Exercise requirements:
Print the records below verbatim.

━━━━━━━━━━

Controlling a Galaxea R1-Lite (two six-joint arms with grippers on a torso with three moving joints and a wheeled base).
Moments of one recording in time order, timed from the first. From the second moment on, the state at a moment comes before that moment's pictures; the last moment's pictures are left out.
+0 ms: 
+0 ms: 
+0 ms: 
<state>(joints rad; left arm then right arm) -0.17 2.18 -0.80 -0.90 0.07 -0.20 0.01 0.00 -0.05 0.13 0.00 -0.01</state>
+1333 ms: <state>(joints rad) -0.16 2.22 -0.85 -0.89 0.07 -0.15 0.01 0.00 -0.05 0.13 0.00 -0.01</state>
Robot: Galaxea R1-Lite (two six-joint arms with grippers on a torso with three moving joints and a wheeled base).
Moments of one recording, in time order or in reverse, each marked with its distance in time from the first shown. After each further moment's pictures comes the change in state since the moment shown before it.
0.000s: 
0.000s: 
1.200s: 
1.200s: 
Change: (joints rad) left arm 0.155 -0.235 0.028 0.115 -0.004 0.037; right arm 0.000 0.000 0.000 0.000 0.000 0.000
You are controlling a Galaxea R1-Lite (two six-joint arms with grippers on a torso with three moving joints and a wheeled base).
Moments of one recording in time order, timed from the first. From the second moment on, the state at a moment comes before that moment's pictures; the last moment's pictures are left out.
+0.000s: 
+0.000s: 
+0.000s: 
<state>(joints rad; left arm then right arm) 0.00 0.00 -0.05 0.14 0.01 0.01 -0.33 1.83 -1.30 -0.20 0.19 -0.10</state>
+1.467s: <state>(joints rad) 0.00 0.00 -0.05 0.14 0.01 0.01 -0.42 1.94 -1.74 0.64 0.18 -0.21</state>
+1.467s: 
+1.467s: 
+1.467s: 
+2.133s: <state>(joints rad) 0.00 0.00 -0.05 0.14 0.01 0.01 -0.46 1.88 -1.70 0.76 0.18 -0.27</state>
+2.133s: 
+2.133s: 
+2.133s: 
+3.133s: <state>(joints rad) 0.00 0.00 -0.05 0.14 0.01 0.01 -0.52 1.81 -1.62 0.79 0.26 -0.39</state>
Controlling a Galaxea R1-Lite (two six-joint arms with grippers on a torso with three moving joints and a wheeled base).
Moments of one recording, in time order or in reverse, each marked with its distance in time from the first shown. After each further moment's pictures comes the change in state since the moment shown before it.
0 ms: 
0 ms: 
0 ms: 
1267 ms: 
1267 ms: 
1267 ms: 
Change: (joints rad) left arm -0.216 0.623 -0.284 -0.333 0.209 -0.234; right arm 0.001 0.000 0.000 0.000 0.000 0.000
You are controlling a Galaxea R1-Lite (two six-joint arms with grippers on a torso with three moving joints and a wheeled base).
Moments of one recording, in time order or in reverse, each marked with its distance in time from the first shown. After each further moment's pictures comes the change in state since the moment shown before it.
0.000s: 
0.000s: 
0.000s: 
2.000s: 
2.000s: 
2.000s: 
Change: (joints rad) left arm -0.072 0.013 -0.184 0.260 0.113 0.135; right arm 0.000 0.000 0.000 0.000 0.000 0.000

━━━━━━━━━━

Result of the task:
Controlling a Galaxea R1-Lite (two six-joint arms with grippers on a torso with three moving joints and a wheeled base).
Moments of one recording in time order, timed from the first. From the second moment on, the state at a moment comes before that moment's pictures; the last moment's pictures are left out.
+0 ms: 
+0 ms: 
+0 ms: 
<state>(joints rad; left arm then right arm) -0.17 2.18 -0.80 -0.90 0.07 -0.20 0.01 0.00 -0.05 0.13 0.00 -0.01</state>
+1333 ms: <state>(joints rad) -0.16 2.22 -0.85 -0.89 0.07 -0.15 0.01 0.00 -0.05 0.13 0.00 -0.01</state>
Robot: Galaxea R1-Lite (two six-joint arms with grippers on a torso with three moving joints and a wheeled base).
Moments of one recording, in time order or in reverse, each marked with its distance in time from the first shown. After each further moment's pictures comes the change in state since the moment shown before it.
0.000s: 
0.000s: 
1.200s: 
1.200s: 
Change: (joints rad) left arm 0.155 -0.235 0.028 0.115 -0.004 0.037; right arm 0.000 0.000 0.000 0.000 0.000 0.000
You are controlling a Galaxea R1-Lite (two six-joint arms with grippers on a torso with three moving joints and a wheeled base).
Moments of one recording in time order, timed from the first. From the second moment on, the state at a moment comes before that moment's pictures; the last moment's pictures are left out.
+0.000s: 
+0.000s: 
+0.000s: 
<state>(joints rad; left arm then right arm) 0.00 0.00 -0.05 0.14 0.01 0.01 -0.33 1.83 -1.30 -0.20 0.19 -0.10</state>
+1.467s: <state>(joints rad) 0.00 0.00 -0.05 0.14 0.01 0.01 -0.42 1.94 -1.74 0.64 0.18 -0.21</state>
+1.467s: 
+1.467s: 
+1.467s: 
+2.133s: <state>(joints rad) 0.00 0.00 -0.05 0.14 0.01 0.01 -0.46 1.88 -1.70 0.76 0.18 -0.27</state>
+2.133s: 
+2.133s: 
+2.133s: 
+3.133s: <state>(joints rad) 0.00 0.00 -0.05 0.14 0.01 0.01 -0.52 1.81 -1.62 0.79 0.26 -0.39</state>
Controlling a Galaxea R1-Lite (two six-joint arms with grippers on a torso with three moving joints and a wheeled base).
Moments of one recording, in time order or in reverse, each marked with its distance in time from the first shown. After each further moment's pictures comes the change in state since the moment shown before it.
0 ms: 
0 ms: 
0 ms: 
1267 ms: 
1267 ms: 
1267 ms: 
Change: (joints rad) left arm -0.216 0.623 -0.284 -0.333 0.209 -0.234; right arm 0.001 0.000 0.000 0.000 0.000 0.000
You are controlling a Galaxea R1-Lite (two six-joint arms with grippers on a torso with three moving joints and a wheeled base).
Moments of one recording, in time order or in reverse, each marked with its distance in time from the first shown. After each further moment's pictures comes the change in state since the moment shown before it.
0.000s: 
0.000s: 
0.000s: 
2.000s: 
2.000s: 
2.000s: 
Change: (joints rad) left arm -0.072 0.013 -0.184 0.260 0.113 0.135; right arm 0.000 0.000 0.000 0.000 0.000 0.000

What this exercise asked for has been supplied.